### EXERCISE REQUIREMENTS
Go through the material below, noting each line where the string "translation" appears, and give only the total.

### MATERIAL FOR THIS TASK
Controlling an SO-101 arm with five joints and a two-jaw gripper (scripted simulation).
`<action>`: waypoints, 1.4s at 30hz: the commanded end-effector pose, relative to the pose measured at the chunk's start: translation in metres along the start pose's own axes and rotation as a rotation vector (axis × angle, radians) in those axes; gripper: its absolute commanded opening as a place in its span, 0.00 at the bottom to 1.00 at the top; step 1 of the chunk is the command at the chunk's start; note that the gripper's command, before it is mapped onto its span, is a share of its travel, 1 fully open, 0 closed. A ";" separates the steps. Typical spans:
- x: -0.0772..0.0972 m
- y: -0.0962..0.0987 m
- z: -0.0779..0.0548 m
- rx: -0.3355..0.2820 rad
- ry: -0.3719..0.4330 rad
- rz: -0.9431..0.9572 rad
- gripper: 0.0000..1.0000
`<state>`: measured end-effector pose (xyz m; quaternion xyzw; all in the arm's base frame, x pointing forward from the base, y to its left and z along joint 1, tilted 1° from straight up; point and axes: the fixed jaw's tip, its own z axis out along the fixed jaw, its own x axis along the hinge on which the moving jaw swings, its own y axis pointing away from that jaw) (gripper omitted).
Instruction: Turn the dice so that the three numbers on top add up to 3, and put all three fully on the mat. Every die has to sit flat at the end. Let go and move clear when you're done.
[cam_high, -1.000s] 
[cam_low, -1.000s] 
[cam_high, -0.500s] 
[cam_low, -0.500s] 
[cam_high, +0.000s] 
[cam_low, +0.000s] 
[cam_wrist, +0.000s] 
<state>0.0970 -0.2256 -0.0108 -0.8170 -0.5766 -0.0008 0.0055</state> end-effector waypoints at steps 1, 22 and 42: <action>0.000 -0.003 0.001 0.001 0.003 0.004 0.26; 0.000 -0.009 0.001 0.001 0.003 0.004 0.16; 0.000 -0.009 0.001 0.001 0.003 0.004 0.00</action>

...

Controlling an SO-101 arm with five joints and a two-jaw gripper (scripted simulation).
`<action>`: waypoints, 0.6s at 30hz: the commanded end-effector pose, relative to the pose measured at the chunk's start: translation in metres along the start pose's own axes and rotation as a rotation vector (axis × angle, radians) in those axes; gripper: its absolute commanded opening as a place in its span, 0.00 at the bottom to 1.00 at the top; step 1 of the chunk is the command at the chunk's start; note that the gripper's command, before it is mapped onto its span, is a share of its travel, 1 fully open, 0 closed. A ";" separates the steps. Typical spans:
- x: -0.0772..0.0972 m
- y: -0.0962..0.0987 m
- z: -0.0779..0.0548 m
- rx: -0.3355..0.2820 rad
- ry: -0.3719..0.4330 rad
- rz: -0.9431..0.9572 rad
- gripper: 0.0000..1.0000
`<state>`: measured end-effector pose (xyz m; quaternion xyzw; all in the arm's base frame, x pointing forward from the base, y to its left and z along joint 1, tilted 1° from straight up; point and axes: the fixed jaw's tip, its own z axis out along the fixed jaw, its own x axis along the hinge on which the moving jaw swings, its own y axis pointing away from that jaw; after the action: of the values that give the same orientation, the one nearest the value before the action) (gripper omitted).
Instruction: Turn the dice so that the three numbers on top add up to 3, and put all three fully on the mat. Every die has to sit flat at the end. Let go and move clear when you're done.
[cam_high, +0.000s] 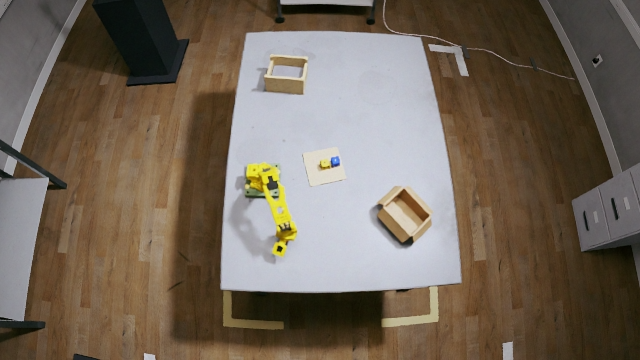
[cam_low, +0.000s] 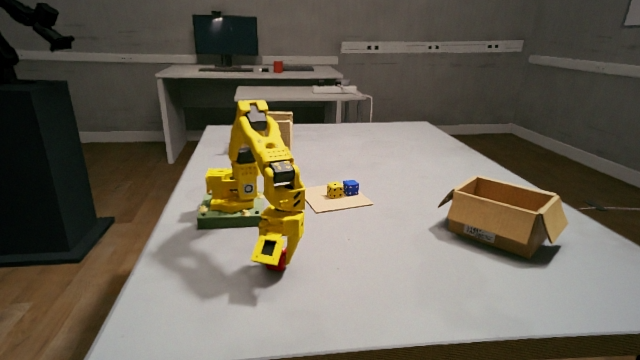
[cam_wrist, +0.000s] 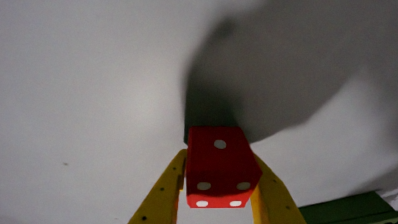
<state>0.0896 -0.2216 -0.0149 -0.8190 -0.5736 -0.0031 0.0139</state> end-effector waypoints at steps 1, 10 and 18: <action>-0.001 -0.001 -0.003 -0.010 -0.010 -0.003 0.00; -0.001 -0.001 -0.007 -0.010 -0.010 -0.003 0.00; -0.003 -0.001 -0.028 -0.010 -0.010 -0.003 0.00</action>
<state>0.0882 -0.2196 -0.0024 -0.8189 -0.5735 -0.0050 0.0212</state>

### PROBLEM SOLUTION
2